The last thing Tottenham need before a north London derby at the weekend is a trip to Selhurst Park. Palace will examine their resolve and give Mauricio Pochettino's team a real test. Meanwhile, City and United, who are likely to be locked in a battle for the top four until the last day of the season, will wish the fixture computer had given them Palace before Christmas, when the south London club were in disarray. Now they are showing top-10 form.

Allardyce always believed he could manage a top-four club. It will probably never happen, but the next best thing for him would be to damage the Champions League hopes of one of England's big six. The chase for the top four will have a few twists and turns in the last month of the season and Palace and Allardyce will provide quite a few of them.

Guardiola's not a failure -- not yet, anyway

Is Pep Guardiola a failure? Manchester City have not won a trophy, the first time the manager has ended a season without silverware, and their Champions League qualification is still in question.

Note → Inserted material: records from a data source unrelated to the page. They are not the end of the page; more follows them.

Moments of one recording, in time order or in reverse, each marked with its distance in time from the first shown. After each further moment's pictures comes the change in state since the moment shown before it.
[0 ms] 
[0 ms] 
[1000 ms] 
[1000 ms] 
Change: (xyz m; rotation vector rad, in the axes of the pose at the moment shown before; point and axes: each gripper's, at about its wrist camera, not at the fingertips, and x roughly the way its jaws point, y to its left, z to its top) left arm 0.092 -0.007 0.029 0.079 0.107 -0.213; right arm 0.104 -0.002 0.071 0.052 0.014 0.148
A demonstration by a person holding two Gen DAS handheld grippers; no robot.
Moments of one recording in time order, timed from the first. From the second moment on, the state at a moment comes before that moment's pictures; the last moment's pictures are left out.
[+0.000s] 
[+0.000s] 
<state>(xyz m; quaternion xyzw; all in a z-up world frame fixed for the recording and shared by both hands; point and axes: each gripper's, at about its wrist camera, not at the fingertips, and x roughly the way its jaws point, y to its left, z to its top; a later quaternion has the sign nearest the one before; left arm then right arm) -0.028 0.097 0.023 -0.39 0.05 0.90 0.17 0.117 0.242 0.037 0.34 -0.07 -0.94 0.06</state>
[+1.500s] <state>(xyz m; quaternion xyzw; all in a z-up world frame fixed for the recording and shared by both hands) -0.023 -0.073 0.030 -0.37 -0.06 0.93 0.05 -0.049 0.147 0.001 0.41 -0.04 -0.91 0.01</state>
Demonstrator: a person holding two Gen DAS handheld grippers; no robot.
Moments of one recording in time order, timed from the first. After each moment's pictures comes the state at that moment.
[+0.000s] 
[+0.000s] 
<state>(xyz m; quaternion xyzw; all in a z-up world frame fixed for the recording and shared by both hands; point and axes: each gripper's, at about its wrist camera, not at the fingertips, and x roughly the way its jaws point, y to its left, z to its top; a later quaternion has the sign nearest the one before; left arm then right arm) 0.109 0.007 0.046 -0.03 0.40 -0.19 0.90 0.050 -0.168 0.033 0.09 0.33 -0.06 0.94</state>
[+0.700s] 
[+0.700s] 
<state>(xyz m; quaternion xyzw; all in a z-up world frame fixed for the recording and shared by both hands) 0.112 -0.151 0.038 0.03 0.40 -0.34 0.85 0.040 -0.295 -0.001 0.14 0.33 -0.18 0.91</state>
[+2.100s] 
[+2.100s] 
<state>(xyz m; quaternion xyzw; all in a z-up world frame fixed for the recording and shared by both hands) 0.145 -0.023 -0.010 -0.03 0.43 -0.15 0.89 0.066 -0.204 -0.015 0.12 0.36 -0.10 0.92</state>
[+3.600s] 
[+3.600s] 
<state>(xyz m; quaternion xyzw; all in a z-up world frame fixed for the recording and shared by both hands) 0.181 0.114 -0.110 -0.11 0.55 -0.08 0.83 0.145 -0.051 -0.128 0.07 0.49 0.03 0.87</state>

Expectations were high when the 46-year-old came to England, but City are about where they deserve to be. The squad needs an overhaul and they will be better next season. What is a concern, however, is Guardiola's commitment to doing things his way when it quickly became clear that he did not have the players capable of carrying out his wishes. Had the City manager been more pragmatic, his team might have come much closer to success.

The pace and style of the Premier League means that it is hard for a manager to impose his personality on the top flight. It is better to recognise the division's quirks and adapt your style to suit it. Jose Mourinho did this. The clash of management technique in a crucial Manchester derby this week will be fascinating.

Guardiola was always going to get a free pass in his first campaign, but next season will be the real test. If the City manager does not change his ways he may end up in the same position in a year's time. That would be considered failure.